Sunday, March 13, 2011

Mathematicians in Paris - I

What happens when mathematicians go to Paris? For us - me and my husband - the first experience was in Roissy (Charles de Gaulle) airport. While looking for trains to Paris one of our carry-on bags disappeared in a seemingly empty place. Caution - never let the bag handle out of your hand, not even for a second! Besides a little computer and two of my cameras (which I was using for taking pictures for my book) and all other precious things you take with you on a trip (and put in your carry-on bag not to lose!), gone were guide books, English-French dictionaries and my notes of places I wanted to find in Paris. Well, it meant I had no choice but start my "trip planning" over and see what I find as I go.
Paris has long been a magnet for artists and writers - medieval poet-thief François Villon, Molière ("It is not only what we do, but also what we do not do, for which we are accountable"), VoltaireGeorge Sand, Ernest Hemingway (If you are lucky enough to have lived in Paris as a young man, then wherever you go for the rest of your life it stays with you, for Paris is a moveable feast.), Simone de Beauvoir, Françoise Sagan, Marcel Proust ("...we go off to a city to seek out a soul that it cannot contain but which we no longer have the power to expel from its nature."), Guillaume Apollinaire - just a few names from a long list of writers I have been associated with Paris since high school (yes, I was attending a school for students accelerating in math and physics, but I was reading like crazy - we did not have TV at home...). Paris has honored writers by naming more than 400 streets, squares, or promenades in their names according to David Burke's Writers in Paris.
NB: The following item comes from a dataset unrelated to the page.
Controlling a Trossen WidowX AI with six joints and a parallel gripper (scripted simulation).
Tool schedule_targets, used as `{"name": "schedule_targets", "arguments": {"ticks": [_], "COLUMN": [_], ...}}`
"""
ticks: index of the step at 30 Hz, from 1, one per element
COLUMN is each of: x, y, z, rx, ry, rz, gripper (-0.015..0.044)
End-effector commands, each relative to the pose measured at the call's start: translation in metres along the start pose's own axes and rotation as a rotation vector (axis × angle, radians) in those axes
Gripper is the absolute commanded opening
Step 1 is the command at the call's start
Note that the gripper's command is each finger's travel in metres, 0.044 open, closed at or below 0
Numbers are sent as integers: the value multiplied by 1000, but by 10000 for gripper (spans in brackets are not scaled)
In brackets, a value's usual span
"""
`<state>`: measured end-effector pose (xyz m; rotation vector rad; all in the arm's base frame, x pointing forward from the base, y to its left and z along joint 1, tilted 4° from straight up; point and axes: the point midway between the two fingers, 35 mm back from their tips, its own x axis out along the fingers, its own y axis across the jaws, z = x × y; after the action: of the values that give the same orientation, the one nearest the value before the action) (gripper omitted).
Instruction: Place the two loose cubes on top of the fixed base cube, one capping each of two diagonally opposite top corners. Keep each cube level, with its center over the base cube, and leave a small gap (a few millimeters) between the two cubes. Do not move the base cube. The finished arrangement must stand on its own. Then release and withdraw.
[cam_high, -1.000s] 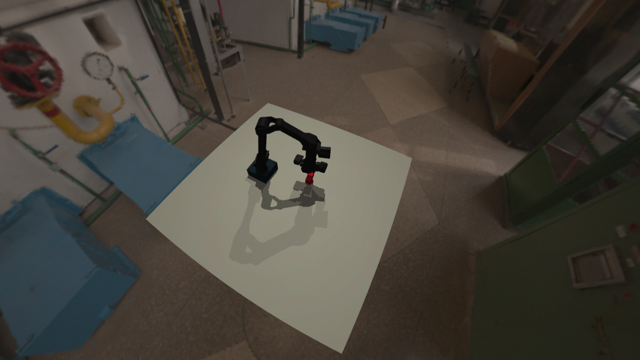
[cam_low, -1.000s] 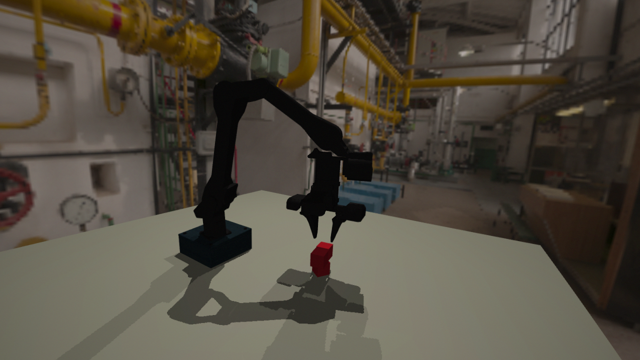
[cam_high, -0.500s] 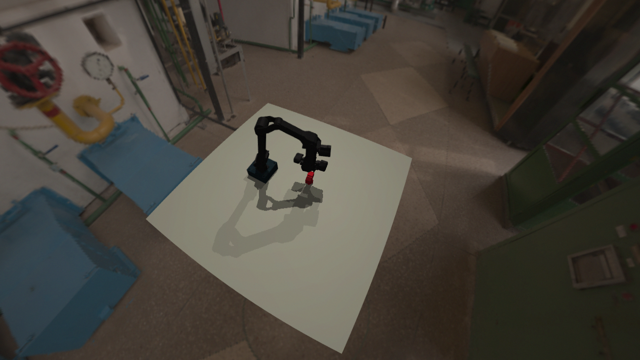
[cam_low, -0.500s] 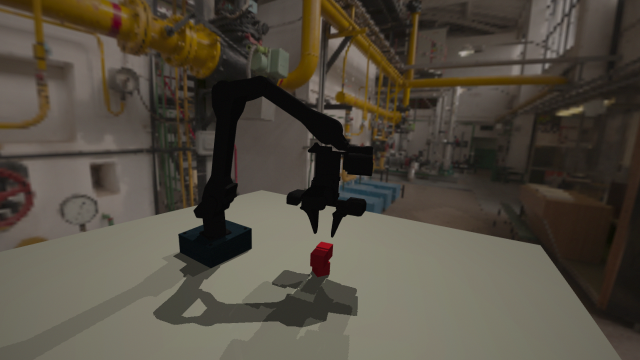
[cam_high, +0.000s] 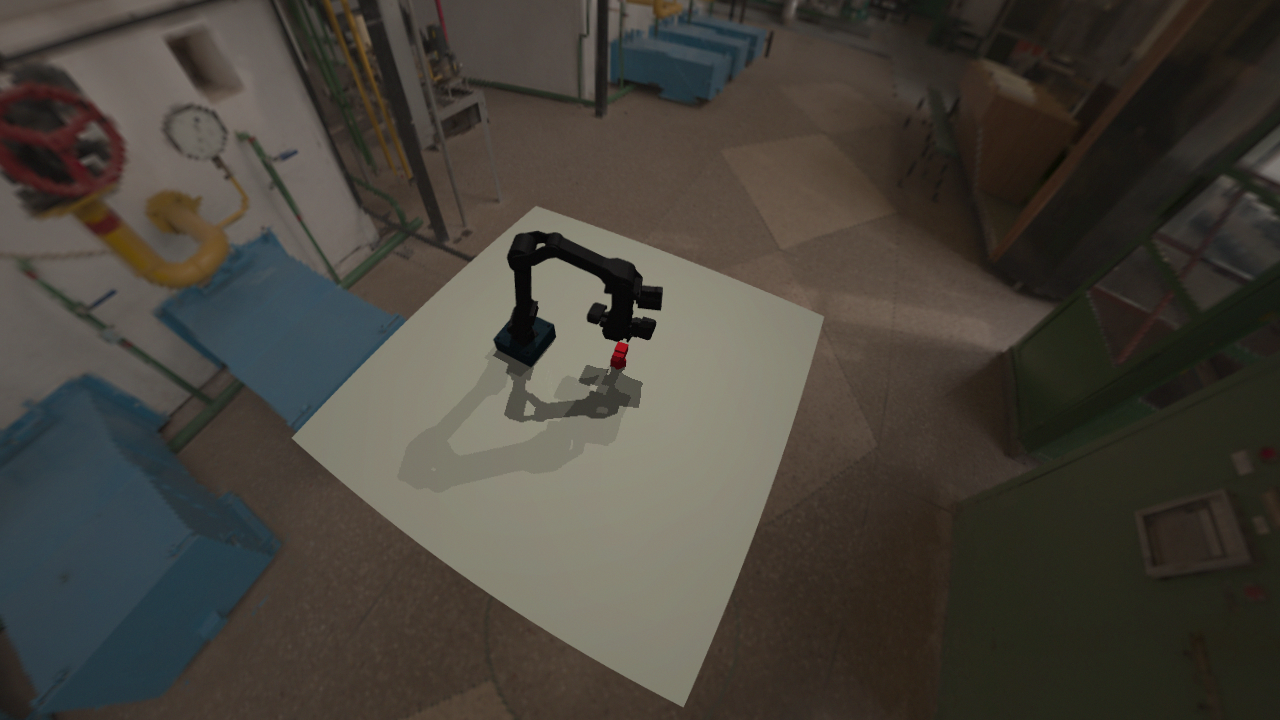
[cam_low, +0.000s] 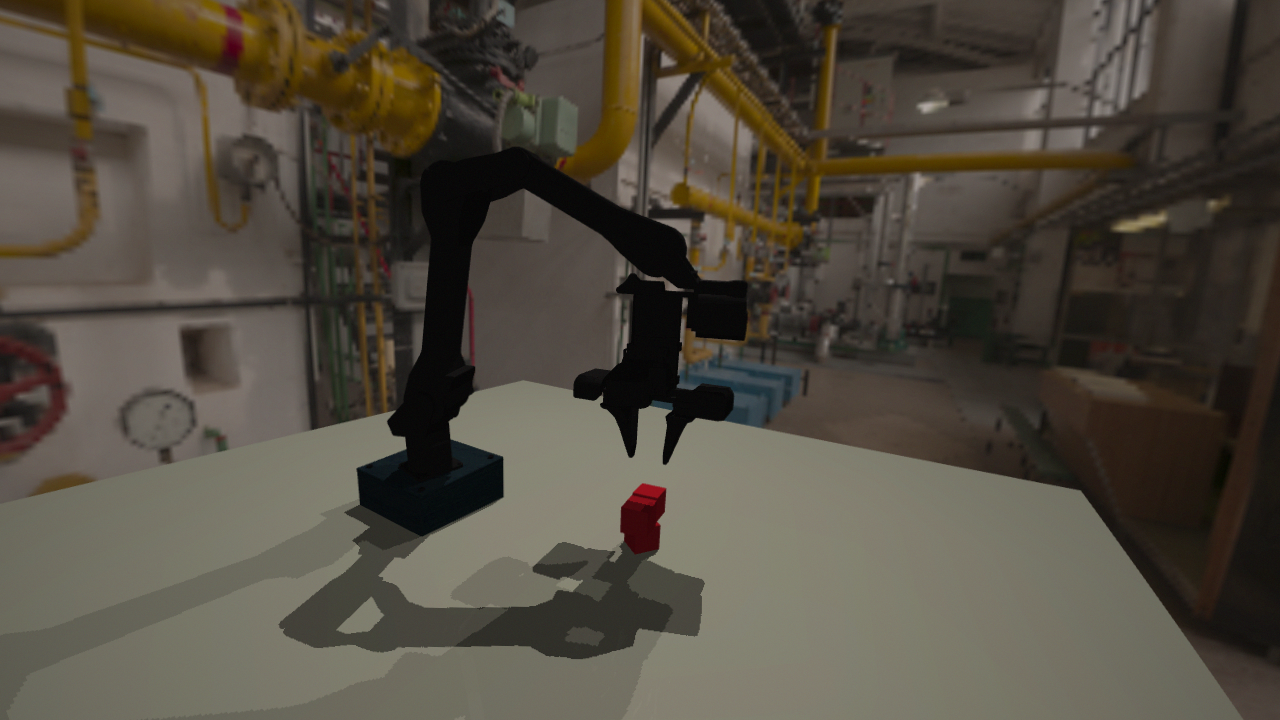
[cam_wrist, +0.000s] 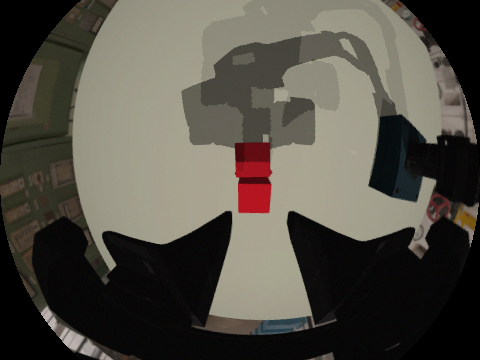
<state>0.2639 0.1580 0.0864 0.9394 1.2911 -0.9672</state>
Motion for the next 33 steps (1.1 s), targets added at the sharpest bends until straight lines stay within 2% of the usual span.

Mathematicians are also loved in Paris, (not as much as writers though :-) ) but still there are about 100 streets named after mathematicians. There was no way to find all of them, and sometimes I forgot to take a picture of the street sign, but I found some. Already before my trip I saw the post with pictures in The n-Category Cafe and I found some more links:Paris streets named after mathematicians and Photos os street signs by arrondisment. But the real inspiration to find "mathematical places" in Paris was the paper by David Eugene Smith Historical-Mathematical Paris. (I will tell you next time how I tried to find places mentioned there.) (Here is an interesting collection of Monuments on Mathematicians to explore.)

And so - this is Paris:

Not really all of it, just about a quarter may be. Where do you start to get close to Paris? At Point Zero?
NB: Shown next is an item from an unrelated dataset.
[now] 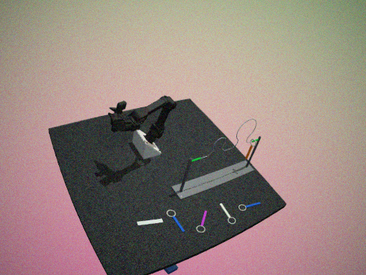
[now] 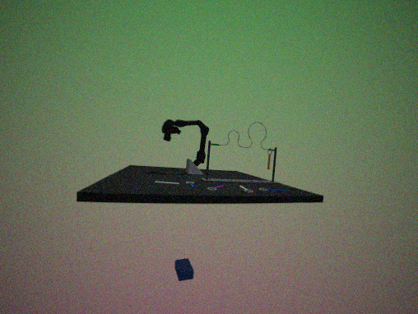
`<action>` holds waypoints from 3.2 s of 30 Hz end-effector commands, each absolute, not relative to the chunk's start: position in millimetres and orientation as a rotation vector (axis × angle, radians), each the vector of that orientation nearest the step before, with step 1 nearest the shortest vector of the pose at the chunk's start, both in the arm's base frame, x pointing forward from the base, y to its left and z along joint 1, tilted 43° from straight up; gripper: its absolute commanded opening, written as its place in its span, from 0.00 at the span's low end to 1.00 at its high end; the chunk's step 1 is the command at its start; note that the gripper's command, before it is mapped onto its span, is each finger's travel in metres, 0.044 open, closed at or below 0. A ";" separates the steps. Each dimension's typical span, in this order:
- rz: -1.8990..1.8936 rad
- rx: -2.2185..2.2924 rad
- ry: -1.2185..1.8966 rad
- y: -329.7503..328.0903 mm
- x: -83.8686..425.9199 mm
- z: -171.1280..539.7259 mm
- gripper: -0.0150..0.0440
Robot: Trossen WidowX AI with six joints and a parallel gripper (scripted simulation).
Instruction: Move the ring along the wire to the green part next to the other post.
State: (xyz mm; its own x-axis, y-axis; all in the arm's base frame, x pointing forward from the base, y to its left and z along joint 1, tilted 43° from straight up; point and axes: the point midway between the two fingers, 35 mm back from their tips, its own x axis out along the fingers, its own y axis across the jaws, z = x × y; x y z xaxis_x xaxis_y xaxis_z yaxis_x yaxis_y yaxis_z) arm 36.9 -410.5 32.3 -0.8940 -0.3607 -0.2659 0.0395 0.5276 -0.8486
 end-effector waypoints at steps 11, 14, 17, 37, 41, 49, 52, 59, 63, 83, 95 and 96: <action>-1.554 -0.197 1.814 -393.1 127.9 74.2 0.53; -1.575 -0.170 1.697 -386.3 147.3 83.6 0.53; -1.587 -0.139 1.582 -378.4 166.4 93.1 0.53; -1.471 0.163 0.905 -297.9 279.5 160.8 0.53; -1.414 0.239 0.793 -276.5 297.7 175.3 0.53; -1.273 0.405 0.596 -229.4 328.0 205.4 0.53; -1.213 0.471 0.532 -210.4 337.0 217.1 0.53; -1.057 0.630 0.405 -164.2 352.6 244.8 0.53; -0.958 0.721 0.347 -135.6 358.5 260.8 0.53; -0.379 0.835 0.340 64.7 375.7 310.2 0.53; -0.183 0.748 0.240 184.7 379.5 334.1 0.53; -0.168 0.744 0.227 194.6 378.3 337.0 0.53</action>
State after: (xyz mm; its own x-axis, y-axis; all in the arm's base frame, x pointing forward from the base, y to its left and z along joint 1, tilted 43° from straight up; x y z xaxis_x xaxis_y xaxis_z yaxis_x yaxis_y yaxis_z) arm 381.7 167.0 328.1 0.9466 -0.0927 -0.3088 0.2805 0.7094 0.6466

Or you try to get up close and personal to some of the images you had in your mind for a long time:


Of course, we went to say "Bonjour!" to the famous lady as did hundreds of others:

It is polite to do so, especially because I had met her in the 1970's when Armand Hammer brought her to Moscow. I have to admit, even if La Joconde is the most famous painting in the world, my favourite da Vinci painting is Madonna Litta in Hermitage Museum, St. Petersburg:


We saw much more in the Louvre than objects marked with stars in tour guides. On an extremely rainy day it was a good workout to stroll through numerous galleries. You can do a virtual tour through the Louvre.
Paris is not only a classical beauty - we enjoyed some modern parts of it also:


Occasionally I remembered about the street signs and took pictures of them.
 Descartes perhaps was honored as a mathematician and as a philosopher, therefore he has two streets. Or may be having several streets named after him stresses how often he used to change his address.
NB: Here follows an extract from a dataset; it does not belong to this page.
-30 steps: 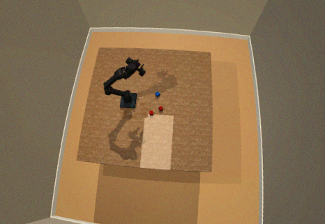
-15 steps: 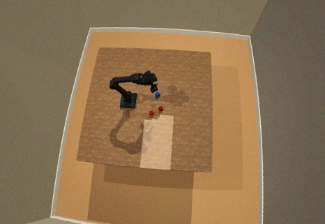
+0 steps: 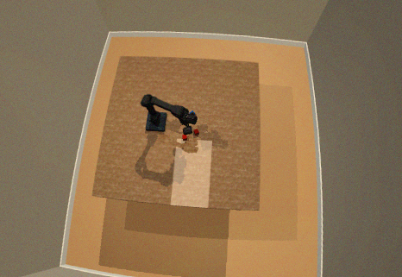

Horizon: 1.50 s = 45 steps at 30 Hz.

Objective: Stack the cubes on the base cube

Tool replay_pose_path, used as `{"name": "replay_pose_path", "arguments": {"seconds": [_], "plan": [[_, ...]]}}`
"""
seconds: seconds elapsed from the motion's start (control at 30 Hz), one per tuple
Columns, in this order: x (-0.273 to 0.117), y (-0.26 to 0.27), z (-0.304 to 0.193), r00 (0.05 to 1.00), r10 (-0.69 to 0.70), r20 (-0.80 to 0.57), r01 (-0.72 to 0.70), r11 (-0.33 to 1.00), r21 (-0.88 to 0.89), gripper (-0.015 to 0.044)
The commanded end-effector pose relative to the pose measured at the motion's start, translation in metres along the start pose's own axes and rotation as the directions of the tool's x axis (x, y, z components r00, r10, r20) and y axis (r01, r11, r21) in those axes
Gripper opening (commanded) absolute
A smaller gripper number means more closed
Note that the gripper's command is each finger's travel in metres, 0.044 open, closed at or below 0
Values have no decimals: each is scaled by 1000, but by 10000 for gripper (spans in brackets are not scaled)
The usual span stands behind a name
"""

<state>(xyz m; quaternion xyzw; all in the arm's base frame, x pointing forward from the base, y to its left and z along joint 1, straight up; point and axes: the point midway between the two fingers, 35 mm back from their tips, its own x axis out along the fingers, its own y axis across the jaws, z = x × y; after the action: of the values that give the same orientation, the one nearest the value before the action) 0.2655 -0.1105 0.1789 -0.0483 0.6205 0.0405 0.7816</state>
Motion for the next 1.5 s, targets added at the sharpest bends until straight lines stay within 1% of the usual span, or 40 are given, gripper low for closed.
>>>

Lagrange is considered alternatively Italiand and French mathematician - Lagrange survived the French Revolution and became the first professor of analysis at the École Polytechnique upon its opening in 1794. Napoleon named Lagrange to the Legion of Honour and made him a Count of the Empire in 1808. He is buried in the Panthéon.


Pierre-Simon Laplace is remembered as one of the greatest scientists of all time, sometimes referred to as a French Newton or Newton of France.
I have to confess. I knew nothing about Maurice Audin who disappeared during The Battle of Algiers in 1957 never having a chance to defend his doctoral thesis. In June 2007, fifty years after her husband's disappearance, Madame Audin wrote to Nicolas Sarkozy, the newly-elected French president, asking him that the mystery of her husband's disappearance be cleared up.
In January 2009, Michèle Audin, the daughter of Maurice Audin, herself a mathematician, publicly declined the French Legion d'Honneur, which had been awarded for her work. As a motivation for her refusal, she cited the lack of response from the French government to her mother's letter.



Another mathematician who suffered because of his political views was Marquis de Condorcet. I have missed rue Condorcet in Paris which is another one named after him like it was with Descartes.
What would be Paris without love? I remeber this song since my childhood.
Maîtresse, embrasse-moi, baise-moi, serre-moi
Maîtresse, embrasse-moi, baise-moi, serre-moi,
Haleine contre haleine, échauffe-moi la vie,
Mille et mille baisers donne-moi je te prie,
Amour veut tout sans nombre, amour n'a point de loi.
(Pierre de Ronsard (1524-1585))  

There are more than one ways of saying "I love you". This is a wall where "I love you" is written in 311 languages. There is a video of it here.